**To do:**
With the pictures removed, please write out every line below exactly as given.

:::::

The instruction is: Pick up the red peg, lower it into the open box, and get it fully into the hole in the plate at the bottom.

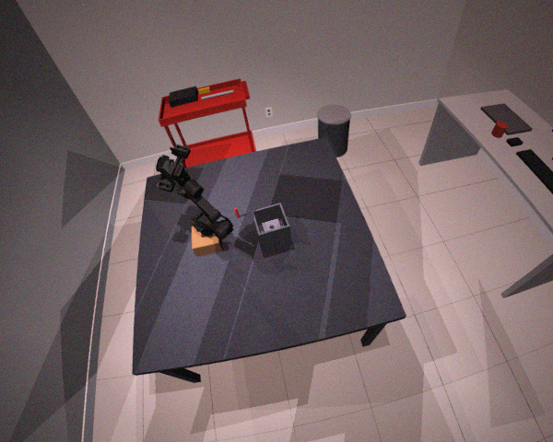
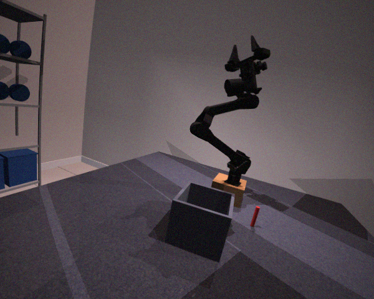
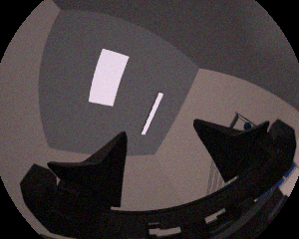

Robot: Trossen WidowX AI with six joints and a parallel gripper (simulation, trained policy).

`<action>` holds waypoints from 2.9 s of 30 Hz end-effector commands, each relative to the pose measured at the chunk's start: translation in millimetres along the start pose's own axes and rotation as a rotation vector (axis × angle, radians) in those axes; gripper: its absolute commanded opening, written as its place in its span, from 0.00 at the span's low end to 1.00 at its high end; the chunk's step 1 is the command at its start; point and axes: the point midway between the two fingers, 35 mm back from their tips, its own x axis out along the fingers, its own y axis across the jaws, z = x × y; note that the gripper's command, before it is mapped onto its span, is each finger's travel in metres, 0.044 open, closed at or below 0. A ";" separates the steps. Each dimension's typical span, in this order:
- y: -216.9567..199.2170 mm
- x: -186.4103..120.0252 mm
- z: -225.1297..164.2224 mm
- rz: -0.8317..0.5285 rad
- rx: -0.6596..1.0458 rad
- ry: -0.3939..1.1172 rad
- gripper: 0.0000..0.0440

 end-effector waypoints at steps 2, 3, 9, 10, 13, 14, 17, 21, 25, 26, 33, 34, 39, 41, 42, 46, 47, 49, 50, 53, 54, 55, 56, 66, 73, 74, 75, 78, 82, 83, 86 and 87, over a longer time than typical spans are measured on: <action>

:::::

**Response:**
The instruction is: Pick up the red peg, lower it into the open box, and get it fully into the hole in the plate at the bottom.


Robot: Trossen WidowX AI with six joints and a parallel gripper (simulation, trained policy).

`<action>` holds waypoints from 2.9 s of 30 Hz end-effector commands, each relative to the pose measured at the chunk's start: translation in millimetres along the start pose's own axes and rotation as a rotation vector (axis × angle, radians) in those axes; gripper: its absolute commanded opening, written as its place in its span, from 0.00 at the span's low end to 1.00 at its high end; the chunk's step 1 is the command at its start; point and axes: the point midway between the two fingers, 35 mm back from their tips, its own x axis out along the fingers, its own y axis across the jaws, z = x × y; note that the gripper's command, before it is mapped onto its span, is each finger's travel in metres, 0.044 open, closed at or below 0. A ";" separates the steps. Each dimension's typical span, in this order:
- y: -216.9567..199.2170 mm
- x: -186.4103..120.0252 mm
- z: -225.1297..164.2224 mm
- rz: -0.8317..0.5285 rad
- rx: -0.6596..1.0458 rad
- ry: -0.3939..1.1172 rad
- gripper: 0.0000..0.0440

 end-effector waypoints at steps 2, 3, 9, 10, 13, 14, 17, 21, 25, 26, 33, 34, 39, 41, 42, 46, 47, 49, 50, 53, 54, 55, 56, 66, 73, 74, 75, 78, 82, 83, 86 and 87, over a longer time than typical spans are measured on: <action>

There is no more to add to the answer.